Using my tool, experimentalists can easily find optimal gates for their experimental configurations by inputting trap parameters (like mode frequencies and Lamb-Dicke parameters) on the command line. This work led to a collaboration with Sandia National Labs where I interfaced my gate-fidelity optimizer with Sandia's quantum assembly language, enabling experiments with my gates on their trapped-ions.
2021—2023
Unsupervised Learning for Particle Tracking @ Large Hadron Collider
For years, my main focus has been building new technologies with the goal of accelerating our species towards curing all disease and aging. But I also had a lifelong dream of exploring fundamental questions about our universe. I realized this dream when I returned to college after my gap years and joined Professor Ashutosh Kotwal's research group investigating potential dark matter signatures at the Large Hadron Collider (LHC).
The LHC creates high-energy proton collisions, generating thousands of particle fragments detected by cylindrical arrays of pixel sensors. Identifying metastable particles, potential indicators of dark matter, within this immense data volume is computationally challenging—existing CPUs cannot process collision data quickly enough. To address this, I designed an FPGA-based algorithm that significantly accelerates real-time identification of these particle trajectories using unsupervised learning.
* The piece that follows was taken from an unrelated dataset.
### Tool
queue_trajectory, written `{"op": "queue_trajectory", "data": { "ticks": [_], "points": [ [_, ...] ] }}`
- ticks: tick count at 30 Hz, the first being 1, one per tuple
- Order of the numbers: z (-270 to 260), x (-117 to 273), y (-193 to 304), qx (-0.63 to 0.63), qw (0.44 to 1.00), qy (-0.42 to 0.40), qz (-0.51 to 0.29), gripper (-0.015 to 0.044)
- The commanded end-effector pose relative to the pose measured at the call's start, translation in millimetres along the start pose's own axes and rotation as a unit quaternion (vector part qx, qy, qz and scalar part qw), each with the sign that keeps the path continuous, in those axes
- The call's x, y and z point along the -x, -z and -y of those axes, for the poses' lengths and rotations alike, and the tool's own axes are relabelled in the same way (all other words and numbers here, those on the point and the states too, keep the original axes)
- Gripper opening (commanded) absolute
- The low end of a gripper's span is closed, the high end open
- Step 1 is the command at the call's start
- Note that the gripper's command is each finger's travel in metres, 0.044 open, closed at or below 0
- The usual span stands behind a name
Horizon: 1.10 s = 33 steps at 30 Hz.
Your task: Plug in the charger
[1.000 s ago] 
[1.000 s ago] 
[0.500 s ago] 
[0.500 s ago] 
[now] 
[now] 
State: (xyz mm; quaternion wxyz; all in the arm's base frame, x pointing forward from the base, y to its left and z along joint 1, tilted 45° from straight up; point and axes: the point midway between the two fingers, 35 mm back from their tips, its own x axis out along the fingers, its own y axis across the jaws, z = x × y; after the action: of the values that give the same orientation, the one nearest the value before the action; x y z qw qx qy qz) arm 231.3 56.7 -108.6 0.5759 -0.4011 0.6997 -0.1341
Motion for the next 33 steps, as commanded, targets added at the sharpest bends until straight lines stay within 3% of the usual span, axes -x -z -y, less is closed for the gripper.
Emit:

Examples of our track-finding algorithm, demonstrated on simulated data. Cocentric cylindrical sensors with radii 5cm-25cm detect particle fragments from collisions. The red points represent hits associated with the high-momentum particle of interest, and the blue points represent hits from random noise. We begin with a fully connected graph of all possible particle paths, then our algorithm systematically eliminates unlikely paths. The red curve indicates that the simulated metastable particle trajectory is successfully identified.
Our solution achieved state-of-the-art throughput of less than 250 nanoseconds per collision, a 100x improvement over existing LHC capabilities. This work culminated in my co-authoring a paper published in Nature Scientific Reports. You can also read the Science Daily article about our work here.
2019—2021
KronaCash and OneHealth
Phoenix, AZ | Gap Years
After my freshman year of college, I took a gap year and co-founded a company with my friends from high school called KronaCash, an app to save you as much money as possible. We taught ourselves web and mobile development from scratch and started building a pipeline to automatically apply all coupons and rewards whenever the user swiped their credit card. It was like Honey but for in-person retail.
When the pandemic hit, we realized it was impossible to collect the data we needed from local brick and mortar to aggregate coupons and rewards. Simultaneously, I read Lifespan by David Sinclair and became obsessed with health and longevity, so we pivoted to building an all-in-one personalized health app suggesting workouts, diet, mindfulness, etc. This was OneHealth.
We were on the app store for a while, and although I love startups and programming with my friends, I ultimately decided to focus on developing deep scientific technical skills so I could work on building next-generation technologies like AI and quantum computers. I felt that college courses weren't fast-paced enough, so I took another gap year to self-study nearly the entire CS, math, and physics majors from MIT OpenCourseWare.